[Exercise]
Please find every line of the listing below where "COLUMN" occurs and copy it.

★ ★ ★ ★ ★

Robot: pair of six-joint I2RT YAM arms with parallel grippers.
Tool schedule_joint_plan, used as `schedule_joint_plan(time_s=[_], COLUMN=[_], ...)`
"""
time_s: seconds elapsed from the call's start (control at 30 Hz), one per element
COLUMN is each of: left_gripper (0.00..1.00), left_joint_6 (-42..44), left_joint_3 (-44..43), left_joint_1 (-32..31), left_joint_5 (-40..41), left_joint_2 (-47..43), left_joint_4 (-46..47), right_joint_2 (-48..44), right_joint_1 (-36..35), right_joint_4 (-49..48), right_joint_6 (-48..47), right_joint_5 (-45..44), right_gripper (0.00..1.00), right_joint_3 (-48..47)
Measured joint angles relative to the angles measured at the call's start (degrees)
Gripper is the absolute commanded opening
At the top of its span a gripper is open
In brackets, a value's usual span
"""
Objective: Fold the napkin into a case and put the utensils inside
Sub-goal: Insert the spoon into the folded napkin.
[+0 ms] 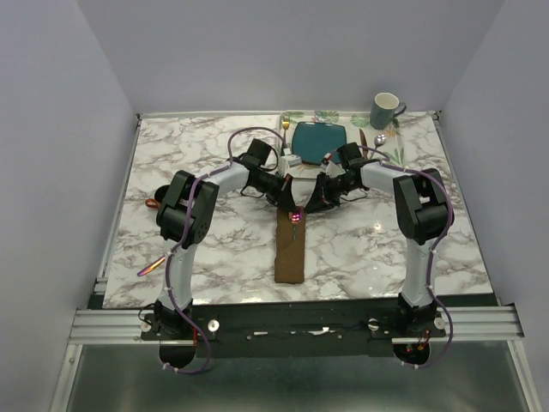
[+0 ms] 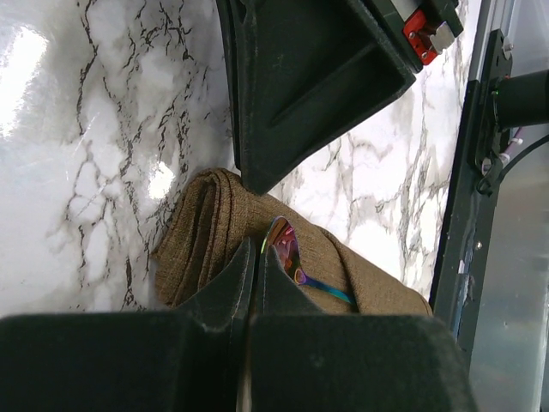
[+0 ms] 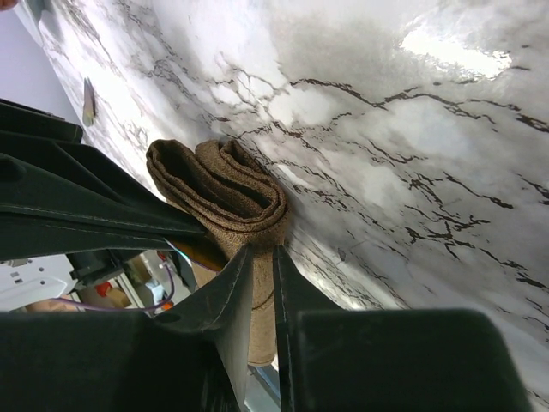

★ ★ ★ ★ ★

[Completed exercise]
Tool schedule_joint_plan, used as `schedule_joint_plan(time_s=[_], COLUMN=[_], ...)`
COLUMN is each of: left_gripper (0.00..1.00), left_joint_6 (-42..44), left_joint_3 (-44..43), left_joint_1 (-32..31), left_joint_5 (-40..41), left_joint_2 (-47..43), left_joint_4 (-46..47), right_joint_2 (-48..44), right_joint_1 (-36..35), right_joint_4 (-49..48), right_joint_6 (-48..47), right_joint_5 (-45..44), right_gripper (0.00..1.00), right_joint_3 (-48..47)

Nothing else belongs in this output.